It happened today: The ever-dreaded mistake on the Block of the Month. We got the first two distress calls. Kim was out, Cynthia fielded the calls. She looked at the instructions. She realized what had happened: When she fixed a typo in the instructions last week, she accidentally fixed it twice, thus making one part of the instructions correct, and creating a new part that was incorrect.
So before she taught her quilting class tonight, Cynthia fixed the typos, ate a chicken-salad sandwich, printed out 60 copies of the page, ate a brownie, then turned over the printed pages, and printed out the return address on the back of the page so it could be stapled shut and mailed out. (There was only one paper jam during this process. It was a pretty good night for printing.) During her class, she addressed as many of the letters as she could in between helping the people. She was grateful to the class for being good-humored about watching her do this.
After the class left, she finished the addressing. It was now 10:15. Time to get stamps and get the corrections mailed out. She grabbed two $10 bills from the cash register and headed to the Pine Grove Mills Post Office to get this task completely finished by the end of the night so she would no longer have it nagging at her. When she got there, she learned that the machine accepted bills no larger than $5.00.
So she went home, and she and Kevin of Cynthia went to Wal-Mart's postage machine and got stamps.
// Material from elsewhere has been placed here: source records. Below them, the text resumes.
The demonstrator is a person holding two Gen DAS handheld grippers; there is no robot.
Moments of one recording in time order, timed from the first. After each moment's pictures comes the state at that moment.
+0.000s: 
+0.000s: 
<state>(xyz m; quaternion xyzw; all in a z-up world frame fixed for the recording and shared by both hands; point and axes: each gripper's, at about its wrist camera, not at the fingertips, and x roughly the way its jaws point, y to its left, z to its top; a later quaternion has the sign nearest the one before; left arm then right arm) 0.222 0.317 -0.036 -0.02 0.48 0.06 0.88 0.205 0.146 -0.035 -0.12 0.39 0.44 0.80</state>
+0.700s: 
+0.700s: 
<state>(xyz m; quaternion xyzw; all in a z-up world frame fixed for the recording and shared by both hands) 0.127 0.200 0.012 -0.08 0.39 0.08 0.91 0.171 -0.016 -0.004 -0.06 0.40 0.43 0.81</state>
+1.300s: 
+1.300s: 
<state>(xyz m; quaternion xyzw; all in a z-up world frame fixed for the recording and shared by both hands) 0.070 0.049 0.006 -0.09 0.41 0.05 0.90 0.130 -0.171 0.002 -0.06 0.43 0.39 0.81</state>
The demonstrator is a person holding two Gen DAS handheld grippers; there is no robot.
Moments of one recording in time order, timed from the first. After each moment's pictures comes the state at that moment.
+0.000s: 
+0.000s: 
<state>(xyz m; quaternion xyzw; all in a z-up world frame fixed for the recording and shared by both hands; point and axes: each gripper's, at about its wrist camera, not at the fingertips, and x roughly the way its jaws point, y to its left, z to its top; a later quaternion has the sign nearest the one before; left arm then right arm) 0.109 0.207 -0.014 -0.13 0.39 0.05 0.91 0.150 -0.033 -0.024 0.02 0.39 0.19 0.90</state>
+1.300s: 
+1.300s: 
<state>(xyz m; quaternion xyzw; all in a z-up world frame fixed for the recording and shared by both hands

It was now after 11:00. Kevin of Cynthia felt sorry for Cynthia, so when they got home, he put the stamps on all the letters.
Then he suggested that if she wanted, they could go to the Post Office to deliver the letters. After a 13.5-hour workday, Cynthia decided that this was probably a bad idea--although extremely well-intentioned and, on some level, tempting. The letters would not go out any faster anyway.
And so the letters will be posted first thing in the morning, and then, with any luck, the Block of the Month Trauma will be over.
Shop owner's prayer: Please, oh please, let the customers procrastinate long enough to receive the letter before they begin the block.